07. Receiver unikernel

With the last task you will implement a receive-only unikernel that measures the received traffic. We keep busy polling for receive as well but you should implement a switching logic to switch between transmit and receive mode. You can do this either with a configuration option (Config.uk) or with a kernel argument (see: int argc, char *argv[]).

Opening the network device is the same for receive except that we implement and hand-over a proper receive buffer allocation function. This will replace dummy_alloc_rxpkts() when the receive mode is activated. We can use the same pool allocator that we allocated for transmit during task 06.1.

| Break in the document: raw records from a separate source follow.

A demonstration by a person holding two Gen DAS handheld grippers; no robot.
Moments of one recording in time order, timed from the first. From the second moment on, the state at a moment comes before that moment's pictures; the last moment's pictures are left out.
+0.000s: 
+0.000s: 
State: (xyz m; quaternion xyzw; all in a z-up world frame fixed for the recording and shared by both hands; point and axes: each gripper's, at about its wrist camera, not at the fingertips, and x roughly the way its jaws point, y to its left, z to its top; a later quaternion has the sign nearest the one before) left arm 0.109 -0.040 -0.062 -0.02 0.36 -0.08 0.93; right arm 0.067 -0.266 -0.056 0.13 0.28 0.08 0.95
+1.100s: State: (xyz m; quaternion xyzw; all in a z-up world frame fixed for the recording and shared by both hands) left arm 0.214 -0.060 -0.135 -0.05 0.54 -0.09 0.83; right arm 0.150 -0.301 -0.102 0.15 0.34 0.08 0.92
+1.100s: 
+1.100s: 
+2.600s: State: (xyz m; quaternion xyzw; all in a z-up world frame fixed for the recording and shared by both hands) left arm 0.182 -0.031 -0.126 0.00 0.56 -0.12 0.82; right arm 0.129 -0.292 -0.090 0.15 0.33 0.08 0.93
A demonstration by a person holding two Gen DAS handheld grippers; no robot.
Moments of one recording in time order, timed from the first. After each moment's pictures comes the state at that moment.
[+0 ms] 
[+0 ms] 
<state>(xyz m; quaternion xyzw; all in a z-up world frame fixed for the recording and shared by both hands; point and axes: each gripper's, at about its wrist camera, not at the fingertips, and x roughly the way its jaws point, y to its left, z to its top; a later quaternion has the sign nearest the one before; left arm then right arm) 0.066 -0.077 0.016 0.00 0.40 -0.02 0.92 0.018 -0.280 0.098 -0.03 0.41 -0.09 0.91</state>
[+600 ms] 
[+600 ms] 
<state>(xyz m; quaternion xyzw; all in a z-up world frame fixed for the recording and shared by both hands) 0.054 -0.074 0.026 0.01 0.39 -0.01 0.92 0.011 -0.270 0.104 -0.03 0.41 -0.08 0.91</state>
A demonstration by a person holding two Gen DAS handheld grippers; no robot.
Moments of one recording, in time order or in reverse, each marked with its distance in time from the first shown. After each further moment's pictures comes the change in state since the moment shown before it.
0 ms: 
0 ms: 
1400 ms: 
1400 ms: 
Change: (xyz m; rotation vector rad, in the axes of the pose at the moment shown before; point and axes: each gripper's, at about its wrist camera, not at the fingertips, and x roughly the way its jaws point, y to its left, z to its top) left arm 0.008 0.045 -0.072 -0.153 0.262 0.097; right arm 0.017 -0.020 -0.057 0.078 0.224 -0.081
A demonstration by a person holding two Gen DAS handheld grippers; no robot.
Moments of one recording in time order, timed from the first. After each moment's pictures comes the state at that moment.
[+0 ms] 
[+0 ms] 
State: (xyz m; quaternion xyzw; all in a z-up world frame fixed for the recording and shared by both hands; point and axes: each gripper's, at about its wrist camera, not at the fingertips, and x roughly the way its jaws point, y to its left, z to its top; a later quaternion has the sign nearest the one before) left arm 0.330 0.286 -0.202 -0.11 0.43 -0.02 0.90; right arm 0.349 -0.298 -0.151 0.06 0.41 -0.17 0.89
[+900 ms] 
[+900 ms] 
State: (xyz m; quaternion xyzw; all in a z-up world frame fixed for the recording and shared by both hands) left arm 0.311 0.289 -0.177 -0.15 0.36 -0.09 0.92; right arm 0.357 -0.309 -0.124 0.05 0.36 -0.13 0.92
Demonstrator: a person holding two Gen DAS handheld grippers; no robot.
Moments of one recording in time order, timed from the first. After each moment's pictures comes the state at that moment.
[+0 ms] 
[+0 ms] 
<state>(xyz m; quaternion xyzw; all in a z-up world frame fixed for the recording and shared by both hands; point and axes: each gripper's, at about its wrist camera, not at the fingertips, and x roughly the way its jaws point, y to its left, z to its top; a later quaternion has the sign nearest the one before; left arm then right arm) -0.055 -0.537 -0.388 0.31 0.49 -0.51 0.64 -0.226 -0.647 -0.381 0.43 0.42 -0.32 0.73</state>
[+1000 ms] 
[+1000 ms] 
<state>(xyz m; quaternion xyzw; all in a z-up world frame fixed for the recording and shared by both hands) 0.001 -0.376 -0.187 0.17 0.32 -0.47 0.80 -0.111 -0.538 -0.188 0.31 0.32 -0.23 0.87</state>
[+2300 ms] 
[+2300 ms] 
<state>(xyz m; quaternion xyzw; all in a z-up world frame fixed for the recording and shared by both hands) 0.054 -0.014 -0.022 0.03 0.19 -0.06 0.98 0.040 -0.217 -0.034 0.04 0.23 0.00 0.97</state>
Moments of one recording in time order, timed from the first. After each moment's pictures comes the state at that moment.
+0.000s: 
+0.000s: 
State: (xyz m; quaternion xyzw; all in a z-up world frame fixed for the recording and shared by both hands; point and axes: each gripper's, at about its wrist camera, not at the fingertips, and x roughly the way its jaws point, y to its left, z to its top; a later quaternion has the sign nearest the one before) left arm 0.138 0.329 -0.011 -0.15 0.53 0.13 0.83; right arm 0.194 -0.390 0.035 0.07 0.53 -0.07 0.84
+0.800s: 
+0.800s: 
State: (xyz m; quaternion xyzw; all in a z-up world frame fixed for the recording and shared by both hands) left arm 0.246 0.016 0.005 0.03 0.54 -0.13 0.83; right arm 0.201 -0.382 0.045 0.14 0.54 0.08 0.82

Whenever the driver calls our callback, it tries to setup new receive buffers to receive new packet data. When filled, these buffers are later returned back to us. The function should look like this:

/* global variables, fill-out before configuring the receive queue */
struct uk_netdev_info netdev_info;
struct uk_alloc *p;

uint16_t alloc_rxpkts(void *argp __unused,
                      struct uk_netbuf *pkts[],
                      uint16_t count)
	uint16_t i;

	/* fill out given array with allocated receive buffers */
	for (i=0; i<count; ++i) {
	    pkts[i] = uk_netbuf_alloc_buf(p,
                                      netdev_info.nb_encap_rx, /* headroom for rx */
                                      0, NULL);
	    if (!pkts[i])
			break; /* We ran out of memory */
	return i;

Please note that this function expects that we initialized the global variables netdev_info and p before we configure the receive queue.

Now you should be able to build the polling receive loop based on the following snippet:

status = uk_netdev_rx_one(dev, 0, &pkt);
if (uk_netdev_status_successful(status)) {
	/* count packet and bytes and free received packet */
	nb_total_pkts += 1;
	nb_total_bytes += pkt->len + 24;

In order to test your configuration, you can run 2 unikernels that are both connected to asplosbr0. One is transmitting traffic and the other one receives it.